**ASSIGNMENT:** Reproduce each line of the material that follows, word for word.

**RECORD SET:**

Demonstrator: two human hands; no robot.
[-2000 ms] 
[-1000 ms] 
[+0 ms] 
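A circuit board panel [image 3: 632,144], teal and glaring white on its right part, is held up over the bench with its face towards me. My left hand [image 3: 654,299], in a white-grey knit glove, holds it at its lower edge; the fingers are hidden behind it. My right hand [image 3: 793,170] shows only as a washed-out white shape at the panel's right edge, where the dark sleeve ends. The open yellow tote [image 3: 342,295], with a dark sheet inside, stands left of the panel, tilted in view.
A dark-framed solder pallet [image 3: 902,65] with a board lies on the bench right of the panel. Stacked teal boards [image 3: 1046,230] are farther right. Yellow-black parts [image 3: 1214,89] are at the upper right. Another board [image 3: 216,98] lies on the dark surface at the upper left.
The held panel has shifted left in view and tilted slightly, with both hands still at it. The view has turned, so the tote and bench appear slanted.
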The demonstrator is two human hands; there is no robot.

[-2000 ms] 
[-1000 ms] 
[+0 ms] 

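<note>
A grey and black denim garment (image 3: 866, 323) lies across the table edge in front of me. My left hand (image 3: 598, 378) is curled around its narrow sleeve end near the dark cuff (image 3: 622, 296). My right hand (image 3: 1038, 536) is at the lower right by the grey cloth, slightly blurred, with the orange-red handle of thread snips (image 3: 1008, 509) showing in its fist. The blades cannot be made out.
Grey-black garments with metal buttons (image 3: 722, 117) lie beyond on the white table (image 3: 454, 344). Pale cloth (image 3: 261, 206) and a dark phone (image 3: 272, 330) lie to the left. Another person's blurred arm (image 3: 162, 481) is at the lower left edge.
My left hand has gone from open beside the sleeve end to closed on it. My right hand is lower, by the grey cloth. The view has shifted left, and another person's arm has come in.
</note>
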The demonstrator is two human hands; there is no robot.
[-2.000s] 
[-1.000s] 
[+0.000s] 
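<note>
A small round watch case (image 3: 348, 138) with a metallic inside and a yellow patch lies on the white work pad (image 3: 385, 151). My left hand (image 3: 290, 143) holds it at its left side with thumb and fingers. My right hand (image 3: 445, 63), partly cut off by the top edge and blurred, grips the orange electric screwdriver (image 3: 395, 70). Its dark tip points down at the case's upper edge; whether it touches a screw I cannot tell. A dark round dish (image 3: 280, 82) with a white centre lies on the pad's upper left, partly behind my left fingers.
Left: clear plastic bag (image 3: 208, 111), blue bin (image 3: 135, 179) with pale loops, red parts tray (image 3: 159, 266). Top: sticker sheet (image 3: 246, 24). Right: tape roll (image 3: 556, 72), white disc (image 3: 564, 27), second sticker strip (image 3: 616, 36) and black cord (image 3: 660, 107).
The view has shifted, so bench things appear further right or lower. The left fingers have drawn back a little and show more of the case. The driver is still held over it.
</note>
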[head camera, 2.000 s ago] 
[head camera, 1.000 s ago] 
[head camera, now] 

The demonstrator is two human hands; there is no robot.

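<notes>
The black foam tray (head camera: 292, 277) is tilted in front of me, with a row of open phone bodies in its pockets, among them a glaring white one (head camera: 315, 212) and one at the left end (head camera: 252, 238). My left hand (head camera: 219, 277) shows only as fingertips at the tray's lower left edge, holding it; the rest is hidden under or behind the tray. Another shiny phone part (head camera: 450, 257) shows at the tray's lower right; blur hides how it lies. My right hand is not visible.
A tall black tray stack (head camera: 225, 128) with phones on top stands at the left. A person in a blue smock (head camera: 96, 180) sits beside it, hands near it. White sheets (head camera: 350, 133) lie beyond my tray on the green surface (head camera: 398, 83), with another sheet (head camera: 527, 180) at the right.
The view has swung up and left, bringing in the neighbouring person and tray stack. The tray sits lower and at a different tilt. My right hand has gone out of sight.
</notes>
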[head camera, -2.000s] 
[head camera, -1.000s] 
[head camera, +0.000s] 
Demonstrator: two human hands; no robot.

**SOLUTION TO THE EXERCISE:**
Demonstrator: two human hands; no robot.
[-2000 ms] 
[-1000 ms] 
[+0 ms] 
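A circuit board panel [image 3: 632,144], teal and glaring white on its right part, is held up over the bench with its face towards me. My left hand [image 3: 654,299], in a white-grey knit glove, holds it at its lower edge; the fingers are hidden behind it. My right hand [image 3: 793,170] shows only as a washed-out white shape at the panel's right edge, where the dark sleeve ends. The open yellow tote [image 3: 342,295], with a dark sheet inside, stands left of the panel, tilted in view.
A dark-framed solder pallet [image 3: 902,65] with a board lies on the bench right of the panel. Stacked teal boards [image 3: 1046,230] are farther right. Yellow-black parts [image 3: 1214,89] are at the upper right. Another board [image 3: 216,98] lies on the dark surface at the upper left.
The held panel has shifted left in view and tilted slightly, with both hands still at it. The view has turned, so the tote and bench appear slanted.
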The demonstrator is two human hands; there is no robot.

[-2000 ms] 
[-1000 ms] 
[+0 ms] 

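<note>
A grey and black denim garment (image 3: 866, 323) lies across the table edge in front of me. My left hand (image 3: 598, 378) is curled around its narrow sleeve end near the dark cuff (image 3: 622, 296). My right hand (image 3: 1038, 536) is at the lower right by the grey cloth, slightly blurred, with the orange-red handle of thread snips (image 3: 1008, 509) showing in its fist. The blades cannot be made out.
Grey-black garments with metal buttons (image 3: 722, 117) lie beyond on the white table (image 3: 454, 344). Pale cloth (image 3: 261, 206) and a dark phone (image 3: 272, 330) lie to the left. Another person's blurred arm (image 3: 162, 481) is at the lower left edge.
My left hand has gone from open beside the sleeve end to closed on it. My right hand is lower, by the grey cloth. The view has shifted left, and another person's arm has come in.
</note>
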The demonstrator is two human hands; there is no robot.
[-2.000s] 
[-1.000s] 
[+0.000s] 
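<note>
A small round watch case (image 3: 348, 138) with a metallic inside and a yellow patch lies on the white work pad (image 3: 385, 151). My left hand (image 3: 290, 143) holds it at its left side with thumb and fingers. My right hand (image 3: 445, 63), partly cut off by the top edge and blurred, grips the orange electric screwdriver (image 3: 395, 70). Its dark tip points down at the case's upper edge; whether it touches a screw I cannot tell. A dark round dish (image 3: 280, 82) with a white centre lies on the pad's upper left, partly behind my left fingers.
Left: clear plastic bag (image 3: 208, 111), blue bin (image 3: 135, 179) with pale loops, red parts tray (image 3: 159, 266). Top: sticker sheet (image 3: 246, 24). Right: tape roll (image 3: 556, 72), white disc (image 3: 564, 27), second sticker strip (image 3: 616, 36) and black cord (image 3: 660, 107).
The view has shifted, so bench things appear further right or lower. The left fingers have drawn back a little and show more of the case. The driver is still held over it.
</note>
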[head camera, 2.000 s ago] 
[head camera, 1.000 s ago] 
[head camera, now] 

The demonstrator is two human hands; there is no robot.

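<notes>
The black foam tray (head camera: 292, 277) is tilted in front of me, with a row of open phone bodies in its pockets, among them a glaring white one (head camera: 315, 212) and one at the left end (head camera: 252, 238). My left hand (head camera: 219, 277) shows only as fingertips at the tray's lower left edge, holding it; the rest is hidden under or behind the tray. Another shiny phone part (head camera: 450, 257) shows at the tray's lower right; blur hides how it lies. My right hand is not visible.
A tall black tray stack (head camera: 225, 128) with phones on top stands at the left. A person in a blue smock (head camera: 96, 180) sits beside it, hands near it. White sheets (head camera: 350, 133) lie beyond my tray on the green surface (head camera: 398, 83), with another sheet (head camera: 527, 180) at the right.
The view has swung up and left, bringing in the neighbouring person and tray stack. The tray sits lower and at a different tilt. My right hand has gone out of sight.
</notes>
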[head camera, -2.000s] 
[head camera, -1.000s] 
[head camera, +0.000s] 
Demonstrator: two human hands; no robot.

There is no more to add to the answer.